Pope Benedict’s Resignation: What’s Next?
Pope Benedict XVI’s impending resignation, announced this morning, has opened the usual spate of questions prior to a conclave, as well as new ones about the status of a living Pope emeritus. Among some pro-lifers there is lots of buzz about whether the new pontiff will be pro-life, as was John Paul II. It’s an earnest question with beautiful intention, but it misses an essential truth about Catholic DNA.
“Pro-life” is not a plank in a conservative party platform within the Church, as it is in secular politics. There are several encyclicals from several popes spelling out the two-thousand year teaching of the Church. Some of these encyclicals, such as Humanae Vitae, Evangelium Vitae, Donum Vitae, Dignitas Personae, and Casti Connubii, establish for the faithful the constant teaching and witness of the Church.
The new Pope does not begin from scratch, but from where all of his predecessors have taken the Church under the guidance of the Holy Spirit.
To be Catholic is to be pro-life.
Of course, many are either ignorant of, or reject the teaching of the Church. Nevertheless, the tenets of the faith are binding on popes and laity alike. To be Catholic is to be pro-life.
Rumors, questions, concerns will all swirl in the weeks ahead. Two things are certain:
First, no matter what happens Jesus will continue to keep His promise to the Apostles at the Ascension: “I will be with you always, even to the end of the age.”

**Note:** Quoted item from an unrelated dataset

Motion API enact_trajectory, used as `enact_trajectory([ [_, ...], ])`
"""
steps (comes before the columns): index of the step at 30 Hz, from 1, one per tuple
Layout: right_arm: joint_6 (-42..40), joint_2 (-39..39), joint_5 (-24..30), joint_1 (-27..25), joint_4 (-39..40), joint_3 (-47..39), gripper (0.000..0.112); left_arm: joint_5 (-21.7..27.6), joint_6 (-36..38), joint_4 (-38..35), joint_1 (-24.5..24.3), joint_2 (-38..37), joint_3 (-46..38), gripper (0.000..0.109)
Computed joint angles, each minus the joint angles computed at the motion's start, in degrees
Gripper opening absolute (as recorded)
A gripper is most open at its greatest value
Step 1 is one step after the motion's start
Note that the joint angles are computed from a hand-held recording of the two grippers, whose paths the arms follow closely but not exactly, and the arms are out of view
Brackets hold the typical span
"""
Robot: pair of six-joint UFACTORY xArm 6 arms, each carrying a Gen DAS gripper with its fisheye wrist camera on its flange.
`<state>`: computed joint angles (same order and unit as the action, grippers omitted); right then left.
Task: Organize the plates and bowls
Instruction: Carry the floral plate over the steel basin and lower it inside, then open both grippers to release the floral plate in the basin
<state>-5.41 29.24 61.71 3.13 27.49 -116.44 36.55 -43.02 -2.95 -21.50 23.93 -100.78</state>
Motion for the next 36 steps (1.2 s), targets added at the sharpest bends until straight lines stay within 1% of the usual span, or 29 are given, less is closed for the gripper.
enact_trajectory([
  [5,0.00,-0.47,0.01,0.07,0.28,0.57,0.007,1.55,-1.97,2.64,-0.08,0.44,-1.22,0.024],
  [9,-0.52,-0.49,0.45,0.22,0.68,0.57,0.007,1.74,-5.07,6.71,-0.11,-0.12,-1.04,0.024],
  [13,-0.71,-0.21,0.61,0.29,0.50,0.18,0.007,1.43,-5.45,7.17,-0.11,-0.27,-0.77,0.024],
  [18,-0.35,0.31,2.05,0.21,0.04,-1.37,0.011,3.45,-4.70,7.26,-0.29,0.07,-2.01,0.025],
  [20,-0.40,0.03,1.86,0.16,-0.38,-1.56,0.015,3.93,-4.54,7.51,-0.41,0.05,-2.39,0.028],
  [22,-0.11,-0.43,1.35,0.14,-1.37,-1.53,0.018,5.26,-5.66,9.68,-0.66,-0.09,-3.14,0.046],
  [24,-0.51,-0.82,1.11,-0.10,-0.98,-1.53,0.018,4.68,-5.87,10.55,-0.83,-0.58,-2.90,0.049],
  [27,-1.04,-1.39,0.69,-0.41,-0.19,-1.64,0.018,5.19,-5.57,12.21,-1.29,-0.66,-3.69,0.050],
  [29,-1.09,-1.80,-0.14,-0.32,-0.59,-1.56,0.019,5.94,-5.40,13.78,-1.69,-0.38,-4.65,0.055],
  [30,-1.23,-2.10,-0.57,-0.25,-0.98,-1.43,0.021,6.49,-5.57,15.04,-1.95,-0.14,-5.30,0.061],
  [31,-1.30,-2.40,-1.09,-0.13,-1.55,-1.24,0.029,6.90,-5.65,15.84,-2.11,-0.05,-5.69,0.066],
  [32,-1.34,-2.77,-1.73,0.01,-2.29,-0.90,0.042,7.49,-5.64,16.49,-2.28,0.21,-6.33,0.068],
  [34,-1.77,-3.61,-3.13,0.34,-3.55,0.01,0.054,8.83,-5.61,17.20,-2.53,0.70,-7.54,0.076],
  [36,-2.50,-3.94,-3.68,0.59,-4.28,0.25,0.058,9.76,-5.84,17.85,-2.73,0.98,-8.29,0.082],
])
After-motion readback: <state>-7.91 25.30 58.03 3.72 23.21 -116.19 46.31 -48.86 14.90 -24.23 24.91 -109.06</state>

Second, Jesus will continue to keep another promise to the Apostles: “I will send you my Holy Spirit, and He will lead you to all truth.”
Thus, for the Church and the pro-life community there is a good future. We lift up Pope Benedict in our prayers, thanking God for his papacy and for a gentle and peaceful retirement. As we pray, our prayers should be less for a pro-life pope than for a laity that will abandon their deepening enslavement to secularism and return to the liberating witness of the Church.
No amount of encyclicals will matter if they don’t.